▸ **TASK GOAL**
Which of the lines below holds the string "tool"? Copy every line that does.

· · · · ·

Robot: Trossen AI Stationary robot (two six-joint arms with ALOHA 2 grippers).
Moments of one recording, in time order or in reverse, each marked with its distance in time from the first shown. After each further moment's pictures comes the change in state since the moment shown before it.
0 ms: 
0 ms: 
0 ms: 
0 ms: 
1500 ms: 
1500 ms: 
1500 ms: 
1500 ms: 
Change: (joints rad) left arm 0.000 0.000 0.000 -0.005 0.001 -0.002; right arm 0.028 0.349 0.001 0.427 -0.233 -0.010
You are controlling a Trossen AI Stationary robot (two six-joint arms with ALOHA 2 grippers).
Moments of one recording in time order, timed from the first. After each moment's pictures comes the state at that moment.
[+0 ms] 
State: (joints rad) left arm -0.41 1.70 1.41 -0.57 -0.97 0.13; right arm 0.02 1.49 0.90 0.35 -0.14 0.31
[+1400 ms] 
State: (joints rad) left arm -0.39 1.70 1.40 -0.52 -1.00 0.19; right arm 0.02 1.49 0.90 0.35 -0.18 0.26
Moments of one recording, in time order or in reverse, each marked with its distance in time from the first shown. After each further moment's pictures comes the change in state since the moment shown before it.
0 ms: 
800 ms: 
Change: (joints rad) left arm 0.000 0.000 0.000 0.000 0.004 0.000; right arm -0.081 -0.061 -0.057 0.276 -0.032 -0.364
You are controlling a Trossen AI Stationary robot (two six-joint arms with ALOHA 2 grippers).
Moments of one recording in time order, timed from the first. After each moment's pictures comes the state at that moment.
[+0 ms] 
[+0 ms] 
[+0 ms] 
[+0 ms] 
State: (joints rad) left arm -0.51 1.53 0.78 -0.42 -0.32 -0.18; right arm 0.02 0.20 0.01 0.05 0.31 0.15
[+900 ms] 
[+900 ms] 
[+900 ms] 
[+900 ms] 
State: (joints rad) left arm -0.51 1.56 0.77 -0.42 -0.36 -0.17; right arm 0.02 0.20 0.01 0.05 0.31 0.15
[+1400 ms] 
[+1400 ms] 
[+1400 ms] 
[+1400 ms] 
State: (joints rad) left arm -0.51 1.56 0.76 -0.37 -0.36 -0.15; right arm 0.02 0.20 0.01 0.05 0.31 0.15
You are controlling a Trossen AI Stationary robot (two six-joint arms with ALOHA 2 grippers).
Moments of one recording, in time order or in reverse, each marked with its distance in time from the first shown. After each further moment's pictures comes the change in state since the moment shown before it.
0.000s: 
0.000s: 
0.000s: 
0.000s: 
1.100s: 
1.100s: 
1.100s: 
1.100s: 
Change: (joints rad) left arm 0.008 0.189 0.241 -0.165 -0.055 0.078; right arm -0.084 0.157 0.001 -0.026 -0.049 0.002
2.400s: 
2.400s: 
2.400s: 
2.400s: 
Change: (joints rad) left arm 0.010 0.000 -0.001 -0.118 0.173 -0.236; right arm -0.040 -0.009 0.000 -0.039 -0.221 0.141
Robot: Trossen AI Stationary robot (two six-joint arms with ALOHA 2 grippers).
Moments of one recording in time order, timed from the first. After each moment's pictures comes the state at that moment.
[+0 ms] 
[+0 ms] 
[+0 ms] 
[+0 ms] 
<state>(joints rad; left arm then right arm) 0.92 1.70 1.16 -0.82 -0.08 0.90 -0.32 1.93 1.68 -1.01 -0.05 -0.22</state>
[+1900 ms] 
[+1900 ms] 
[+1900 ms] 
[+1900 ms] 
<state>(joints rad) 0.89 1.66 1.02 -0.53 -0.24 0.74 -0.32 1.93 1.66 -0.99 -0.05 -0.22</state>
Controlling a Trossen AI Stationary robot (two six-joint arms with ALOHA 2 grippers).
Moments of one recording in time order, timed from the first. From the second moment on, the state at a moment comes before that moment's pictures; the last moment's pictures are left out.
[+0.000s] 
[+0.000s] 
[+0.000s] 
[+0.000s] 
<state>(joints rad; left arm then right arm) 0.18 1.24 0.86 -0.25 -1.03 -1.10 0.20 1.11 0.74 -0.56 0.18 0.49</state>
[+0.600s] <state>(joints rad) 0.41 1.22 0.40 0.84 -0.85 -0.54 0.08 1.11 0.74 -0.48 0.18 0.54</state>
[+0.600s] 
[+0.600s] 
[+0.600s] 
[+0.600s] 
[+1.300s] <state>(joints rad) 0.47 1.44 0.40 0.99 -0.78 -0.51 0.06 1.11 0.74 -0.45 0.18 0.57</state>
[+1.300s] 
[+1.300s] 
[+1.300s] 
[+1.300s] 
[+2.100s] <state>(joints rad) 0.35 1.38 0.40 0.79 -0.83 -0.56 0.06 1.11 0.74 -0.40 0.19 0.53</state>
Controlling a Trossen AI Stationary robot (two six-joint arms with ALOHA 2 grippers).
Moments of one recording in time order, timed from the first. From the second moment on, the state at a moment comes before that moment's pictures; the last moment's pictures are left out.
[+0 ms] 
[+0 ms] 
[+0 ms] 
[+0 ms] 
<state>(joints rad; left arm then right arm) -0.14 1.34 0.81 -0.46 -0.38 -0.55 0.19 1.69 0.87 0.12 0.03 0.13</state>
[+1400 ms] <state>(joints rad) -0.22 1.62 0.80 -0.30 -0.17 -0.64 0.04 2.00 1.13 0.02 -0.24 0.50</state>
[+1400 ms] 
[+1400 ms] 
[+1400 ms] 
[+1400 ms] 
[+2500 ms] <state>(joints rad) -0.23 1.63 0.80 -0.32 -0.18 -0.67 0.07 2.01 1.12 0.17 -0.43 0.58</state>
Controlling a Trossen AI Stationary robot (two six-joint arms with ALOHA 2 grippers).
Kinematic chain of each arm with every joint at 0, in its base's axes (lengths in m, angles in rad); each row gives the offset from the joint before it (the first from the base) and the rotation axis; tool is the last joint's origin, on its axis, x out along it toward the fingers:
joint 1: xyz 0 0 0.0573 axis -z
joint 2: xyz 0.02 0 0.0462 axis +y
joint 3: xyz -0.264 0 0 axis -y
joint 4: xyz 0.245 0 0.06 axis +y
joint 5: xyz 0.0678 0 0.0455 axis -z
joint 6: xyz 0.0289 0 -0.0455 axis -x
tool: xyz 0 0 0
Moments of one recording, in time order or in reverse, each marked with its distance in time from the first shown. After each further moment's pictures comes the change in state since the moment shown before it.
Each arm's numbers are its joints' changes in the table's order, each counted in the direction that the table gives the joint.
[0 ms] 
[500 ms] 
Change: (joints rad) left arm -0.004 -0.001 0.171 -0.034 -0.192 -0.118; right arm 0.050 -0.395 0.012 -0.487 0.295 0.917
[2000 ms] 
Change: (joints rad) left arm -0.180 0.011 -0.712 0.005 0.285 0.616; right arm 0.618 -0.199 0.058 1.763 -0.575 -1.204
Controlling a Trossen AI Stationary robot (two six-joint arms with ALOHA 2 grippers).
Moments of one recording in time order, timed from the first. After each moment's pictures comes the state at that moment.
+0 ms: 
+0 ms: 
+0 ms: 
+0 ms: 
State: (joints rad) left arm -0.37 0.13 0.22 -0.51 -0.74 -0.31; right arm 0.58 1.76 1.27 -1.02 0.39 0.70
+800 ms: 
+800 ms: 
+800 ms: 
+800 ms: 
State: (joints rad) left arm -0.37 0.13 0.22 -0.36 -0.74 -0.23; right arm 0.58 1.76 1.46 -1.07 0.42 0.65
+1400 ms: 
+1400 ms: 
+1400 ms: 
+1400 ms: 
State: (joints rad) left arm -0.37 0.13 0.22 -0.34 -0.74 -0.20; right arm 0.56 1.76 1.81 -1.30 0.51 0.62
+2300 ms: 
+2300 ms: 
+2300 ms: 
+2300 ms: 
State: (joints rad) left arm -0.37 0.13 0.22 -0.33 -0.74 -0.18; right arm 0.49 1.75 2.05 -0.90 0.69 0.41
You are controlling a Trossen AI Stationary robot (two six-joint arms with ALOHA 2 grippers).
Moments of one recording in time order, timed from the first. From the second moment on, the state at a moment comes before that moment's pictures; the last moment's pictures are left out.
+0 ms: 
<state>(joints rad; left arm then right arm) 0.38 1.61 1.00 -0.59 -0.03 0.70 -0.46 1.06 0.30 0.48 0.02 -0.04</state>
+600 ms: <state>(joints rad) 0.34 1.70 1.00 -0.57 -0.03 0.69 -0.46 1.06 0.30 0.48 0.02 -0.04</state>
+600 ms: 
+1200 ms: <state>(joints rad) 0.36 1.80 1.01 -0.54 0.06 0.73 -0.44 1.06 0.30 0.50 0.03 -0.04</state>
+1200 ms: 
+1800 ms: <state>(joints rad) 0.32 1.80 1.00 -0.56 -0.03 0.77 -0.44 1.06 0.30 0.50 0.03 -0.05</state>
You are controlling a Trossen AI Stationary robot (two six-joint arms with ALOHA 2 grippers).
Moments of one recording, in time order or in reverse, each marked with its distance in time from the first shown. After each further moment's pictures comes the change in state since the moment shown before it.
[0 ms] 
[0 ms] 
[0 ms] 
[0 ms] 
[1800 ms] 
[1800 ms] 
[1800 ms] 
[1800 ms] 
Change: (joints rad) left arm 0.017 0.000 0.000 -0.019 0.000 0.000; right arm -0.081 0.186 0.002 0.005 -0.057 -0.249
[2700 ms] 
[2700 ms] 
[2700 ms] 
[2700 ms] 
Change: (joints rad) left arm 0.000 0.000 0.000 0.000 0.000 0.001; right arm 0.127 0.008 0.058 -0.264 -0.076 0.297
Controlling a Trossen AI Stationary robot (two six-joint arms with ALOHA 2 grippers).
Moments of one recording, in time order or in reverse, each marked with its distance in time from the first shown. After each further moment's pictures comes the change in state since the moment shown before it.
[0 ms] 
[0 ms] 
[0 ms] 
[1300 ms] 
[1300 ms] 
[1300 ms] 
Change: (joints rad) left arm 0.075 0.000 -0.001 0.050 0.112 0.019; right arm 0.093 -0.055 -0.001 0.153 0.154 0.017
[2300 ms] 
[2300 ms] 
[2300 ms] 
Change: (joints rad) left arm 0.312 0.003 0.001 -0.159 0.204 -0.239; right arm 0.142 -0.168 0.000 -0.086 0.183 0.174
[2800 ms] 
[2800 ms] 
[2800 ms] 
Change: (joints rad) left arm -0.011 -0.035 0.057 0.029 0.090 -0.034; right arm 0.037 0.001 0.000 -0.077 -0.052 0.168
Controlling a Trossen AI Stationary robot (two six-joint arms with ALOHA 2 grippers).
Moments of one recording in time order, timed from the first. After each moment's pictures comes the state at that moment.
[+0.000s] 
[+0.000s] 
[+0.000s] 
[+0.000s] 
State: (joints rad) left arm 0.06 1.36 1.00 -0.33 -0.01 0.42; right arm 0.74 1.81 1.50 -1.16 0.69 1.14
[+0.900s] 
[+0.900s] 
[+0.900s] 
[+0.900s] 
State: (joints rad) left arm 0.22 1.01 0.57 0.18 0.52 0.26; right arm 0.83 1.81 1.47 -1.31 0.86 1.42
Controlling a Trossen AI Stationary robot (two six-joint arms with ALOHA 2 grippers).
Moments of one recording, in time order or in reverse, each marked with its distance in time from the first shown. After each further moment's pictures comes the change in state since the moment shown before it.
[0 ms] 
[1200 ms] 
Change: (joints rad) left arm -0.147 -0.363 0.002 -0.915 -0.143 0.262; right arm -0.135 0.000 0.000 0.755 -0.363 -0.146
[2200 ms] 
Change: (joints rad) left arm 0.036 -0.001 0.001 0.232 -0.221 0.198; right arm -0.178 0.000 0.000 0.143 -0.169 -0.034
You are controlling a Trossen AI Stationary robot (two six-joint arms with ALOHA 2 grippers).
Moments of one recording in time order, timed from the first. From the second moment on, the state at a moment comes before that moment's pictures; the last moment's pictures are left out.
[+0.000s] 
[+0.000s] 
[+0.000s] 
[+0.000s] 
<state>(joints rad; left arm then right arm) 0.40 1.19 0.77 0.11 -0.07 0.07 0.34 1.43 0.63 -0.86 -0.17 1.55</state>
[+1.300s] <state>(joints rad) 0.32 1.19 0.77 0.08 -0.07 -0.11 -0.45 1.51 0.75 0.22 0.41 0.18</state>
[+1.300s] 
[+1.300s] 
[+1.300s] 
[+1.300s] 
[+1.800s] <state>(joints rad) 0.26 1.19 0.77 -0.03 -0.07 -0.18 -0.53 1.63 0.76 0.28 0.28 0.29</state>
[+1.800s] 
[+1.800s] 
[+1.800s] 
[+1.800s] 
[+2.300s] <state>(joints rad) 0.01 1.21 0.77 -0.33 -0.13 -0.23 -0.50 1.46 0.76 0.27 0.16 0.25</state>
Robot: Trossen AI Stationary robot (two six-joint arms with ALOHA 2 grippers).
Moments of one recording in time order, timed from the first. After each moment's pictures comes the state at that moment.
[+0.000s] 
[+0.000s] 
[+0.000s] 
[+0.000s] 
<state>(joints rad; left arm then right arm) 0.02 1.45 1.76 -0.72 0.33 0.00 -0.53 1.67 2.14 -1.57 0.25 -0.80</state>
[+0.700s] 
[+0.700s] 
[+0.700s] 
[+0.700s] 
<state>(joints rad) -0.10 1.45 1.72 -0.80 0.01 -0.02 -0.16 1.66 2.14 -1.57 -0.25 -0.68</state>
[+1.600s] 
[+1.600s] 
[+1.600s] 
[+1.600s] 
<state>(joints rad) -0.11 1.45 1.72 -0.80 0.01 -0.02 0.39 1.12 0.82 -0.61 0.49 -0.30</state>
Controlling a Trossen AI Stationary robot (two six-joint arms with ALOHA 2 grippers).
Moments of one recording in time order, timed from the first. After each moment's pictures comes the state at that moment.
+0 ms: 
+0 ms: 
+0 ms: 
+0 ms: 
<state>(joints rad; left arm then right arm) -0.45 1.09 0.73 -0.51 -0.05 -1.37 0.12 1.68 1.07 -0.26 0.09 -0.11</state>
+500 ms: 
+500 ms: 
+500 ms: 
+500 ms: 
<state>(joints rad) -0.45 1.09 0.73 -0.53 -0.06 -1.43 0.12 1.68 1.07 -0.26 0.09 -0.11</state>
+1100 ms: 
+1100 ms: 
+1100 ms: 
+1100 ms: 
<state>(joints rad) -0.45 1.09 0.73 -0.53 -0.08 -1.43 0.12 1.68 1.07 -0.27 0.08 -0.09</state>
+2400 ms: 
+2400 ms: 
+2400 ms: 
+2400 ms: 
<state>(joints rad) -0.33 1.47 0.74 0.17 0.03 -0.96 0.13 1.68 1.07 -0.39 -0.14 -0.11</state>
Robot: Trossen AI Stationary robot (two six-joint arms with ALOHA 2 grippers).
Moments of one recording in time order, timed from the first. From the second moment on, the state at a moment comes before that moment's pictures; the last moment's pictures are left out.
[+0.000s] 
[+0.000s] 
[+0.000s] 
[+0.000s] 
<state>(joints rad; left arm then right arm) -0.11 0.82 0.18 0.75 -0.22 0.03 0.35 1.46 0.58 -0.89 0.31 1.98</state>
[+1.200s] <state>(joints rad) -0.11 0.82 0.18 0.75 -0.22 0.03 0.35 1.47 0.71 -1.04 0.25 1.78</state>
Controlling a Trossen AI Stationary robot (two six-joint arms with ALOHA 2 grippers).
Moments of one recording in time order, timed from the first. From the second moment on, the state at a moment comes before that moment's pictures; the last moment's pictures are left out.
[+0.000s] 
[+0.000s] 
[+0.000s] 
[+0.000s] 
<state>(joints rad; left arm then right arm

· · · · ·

▸ **ANSWER AREA**
Kinematic chain of each arm with every joint at 0, in its base's axes (lengths in m, angles in rad); each row gives the offset from the joint before it (the first from the base) and the rotation axis; tool is the last joint's origin, on its axis, x out along it toward the fingers:
tool: xyz 0 0 0

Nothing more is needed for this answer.